U* SpeedupU* attracted my attention
when whartung was testing NUMBER. Later I took a close look at dclxvi's multipy routines above, and I noticed a significant optimization used there.
U* involves
four bytes of data getting repeatedly shifted. But dclxvi keeps only three bytes in memory, and the remaining byte is held in the Accumulator (which of course can be shifted more quickly). The 4~ speedup nets a total saving of 64~ when all 16 iterations of the loop are considered. I like it!
My own
U* (below) copies that technique and adds a trick of its own. Shifting still uses a combination of memory and the accumulator. But
instead of four bytes of data all getting shifted 16 times, there's a three-byte subset that gets shifted 8 times and then a different three-byte subset shifted 8 times.
- the first 8 shifts are A -> N -> 2,X
- the final 8 shifts are A -> N -> 3,X
This is illustrated visually in the following post; see the third of the three
animations.
( Edit: In 2021 I did an '816 version of the modified-shift multiply and posted it in
this thread. It accepts two 32-bit operands and produces a 64-bit result.)

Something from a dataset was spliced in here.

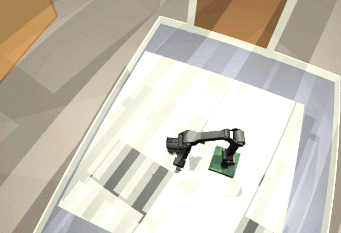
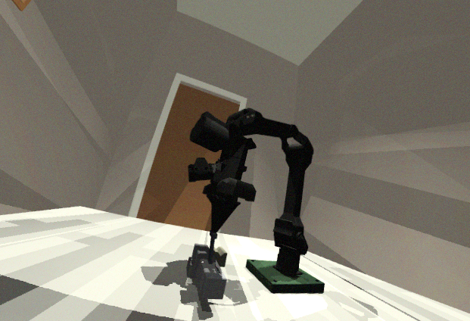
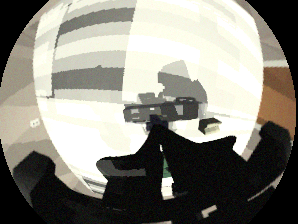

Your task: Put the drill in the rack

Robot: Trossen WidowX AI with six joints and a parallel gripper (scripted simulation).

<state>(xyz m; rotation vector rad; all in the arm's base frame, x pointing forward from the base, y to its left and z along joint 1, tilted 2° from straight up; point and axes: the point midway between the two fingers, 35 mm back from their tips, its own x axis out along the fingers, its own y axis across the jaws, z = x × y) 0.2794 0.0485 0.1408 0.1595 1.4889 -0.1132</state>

Execution time improves by about 80 cycles -- and memory usage swells by 19 bytes.
Code:
;
; U*
;
; based on Bruce Clark's UM*
; http://forum.6502.org/viewtopic.php?p=4389#p4389
; Shifting strategy modified for speed - JWL
L386 .BYTE $82,'U',$AA
.WORD L365 ; link to CMOVE
USTAR .WORD *+2
CLC ;it's OK to omit the CLC if NEXT leaves C clear. *Implementation Dependent*
LDA 0,X ;Copy TOS value to N+2,N+3. To eliminate CLC inside the loop, the
SBC #0 ;value at N+2,N+3 is reduced by 1 in advance. Note: in this U*
STA N+2 ;special accommodation is mandatory for the case of TOS = 0.
LDA 1,X
SBC #0
BCC UST_Z ;TOS = 0? Mandatory special treatment for this
STA N+3
TYA ;Set A=0. Assumes NEXT has left Y=0. *Implementation Dependent*
STA N ;16 bits of zero in A, N
; Note: First 8 shifts are A -> N -> 2,X
; Final 8 shifts are A -> N -> 3,X
STX N+4 ;tested later for exit from outer loop
DEX ;bias applied to X
DEX
UST_OUTLP LDY #8 ;count for inner loop
LSR 4,X ;think "2,x" then later "3,X"
UST_INLP BCC UST_NOADD
STA N+1 ;Save time, don't CLC. Value in N+2,N+3 is reduced by 1 to allow this
LDA N
ADC N+2
STA N
LDA N+1
ADC N+3
UST_NOADD ROR A ;shift
ROR N
ROR 4,X ;think "2,x" then later "3,X"
DEY
BNE UST_INLP ;go back for 1 more shift?
INX
CPX N+4
BNE UST_OUTLP ;go back for 8 more shifts?
STA 1,X ;ms byte of hi-word of result
LDA N
STA 0,X ;ls byte of hi-word of result
UST_EXIT JMP NEXT
UST_Z STY 2,X ;Assumes NEXT has left Y=0. *Implementation Dependent*
STY 3,X
BCC UST_EXIT
dclxvi wrote:
The PHA and PLA could be replaced by the slightly faster STA N+1 and LDA N+1.
The CLC can be eliminated, which will make UM* longer, but faster in most cases.
I've used these ideas as well, with a shorter solution to the CLC business.
As a test, I wrote and ran a looping routine that multiplies every possible combination of operands -- IOW it does 2^32 multiplications. Other code in the loop uses
addition to separately keep track of what the multiplication result ought to be.
The test routine revealed some erroneous results, which I fixed by adding the
BCC UST_Z etc. This causes an early exit for cases in which TOS=0. Note that this is
not just a speedup tactic! The trick of reducing the value at N+2,N+3 by 1 in advance fails when the value is "reduced" from 0 to $FFFF.
-- Jeff
Edit: Clarify credit for dclxvi. Also misc. tweaks. 2021: add link to other thread.